### What to work on:
Write out every line of the material as it stands, apart from the pictures.

### The data:

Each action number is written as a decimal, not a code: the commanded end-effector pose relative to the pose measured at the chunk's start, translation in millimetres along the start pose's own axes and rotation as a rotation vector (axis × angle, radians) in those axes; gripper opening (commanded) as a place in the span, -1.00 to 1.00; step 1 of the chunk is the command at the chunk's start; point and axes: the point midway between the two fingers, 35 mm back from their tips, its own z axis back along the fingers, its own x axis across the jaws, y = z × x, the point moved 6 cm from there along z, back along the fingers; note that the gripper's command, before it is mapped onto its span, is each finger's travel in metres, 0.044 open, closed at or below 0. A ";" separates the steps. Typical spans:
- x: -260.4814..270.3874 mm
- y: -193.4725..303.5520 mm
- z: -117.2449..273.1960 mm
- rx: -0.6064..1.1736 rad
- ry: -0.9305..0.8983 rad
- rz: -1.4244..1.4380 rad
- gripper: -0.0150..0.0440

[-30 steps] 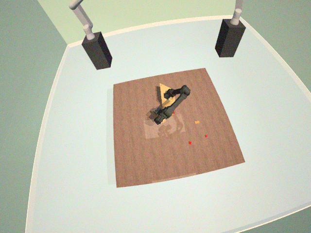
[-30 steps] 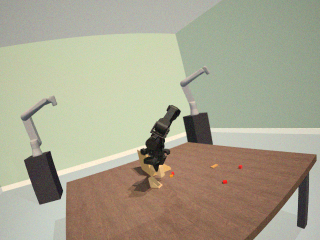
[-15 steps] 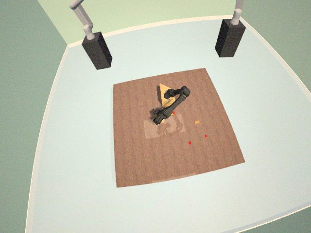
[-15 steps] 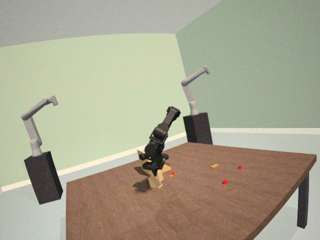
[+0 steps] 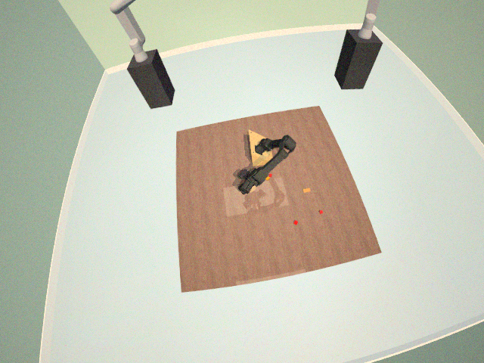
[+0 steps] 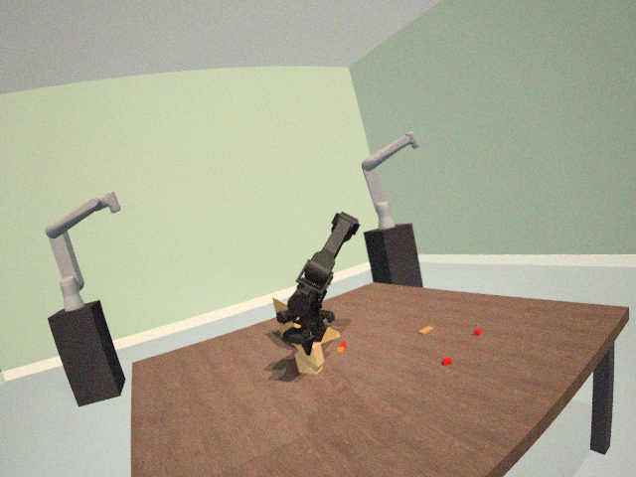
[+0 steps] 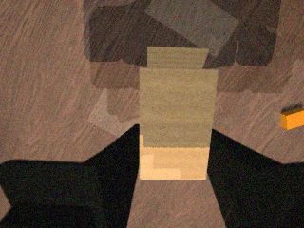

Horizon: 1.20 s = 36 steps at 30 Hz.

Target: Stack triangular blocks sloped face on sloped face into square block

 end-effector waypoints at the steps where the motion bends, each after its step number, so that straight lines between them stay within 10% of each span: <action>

### Written solution:
Each action number is written as a decimal, not a code: the commanded end-effector pose relative to the pose measured at the chunk's start, translation in millimetres along the start pose's own axes and rotation as a rotation vector (axis × angle, radians) in those axes; gripper opening (commanded) as a place in the span, -1.00 to 1.00; step 1 of the chunk is the command at the chunk's start; point and axes: the point midway between the two fingers, 35 mm back from their tips, its own z axis back along the fingers, its own x axis across the jaws, y = z × x, the point moved 6 cm from there along z, back along the fingers; note that the gripper's command, before it is mapped onto its span, is each finger's travel in metres, 0.044 open, closed at or below 0. A ";" separates the steps. Typical spans:
- x: -260.4814..270.3874 mm
- y: -193.4725..303.5520 mm
- z: -117.2449..273.1960 mm
- rx: -0.6064..1.1736 rad
- ry: -0.9305..0.8983 rad
- rz: -1.4244..1.4380 rad
- gripper: -0.0150..0.0440

[-30 steps] 
[-30 steps] 
[-15 steps] 
[-15 steps] 
[+0 steps] 
[+0 steps] 
[+0 steps] 

Horizon: 1.20 s = 36 steps at 30 Hz.

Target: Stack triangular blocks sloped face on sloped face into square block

 end-effector waypoints at the steps where the motion bends, each after its step number, so that straight lines between them stay within 10% of each span: <action>

There is no more to add to the answer.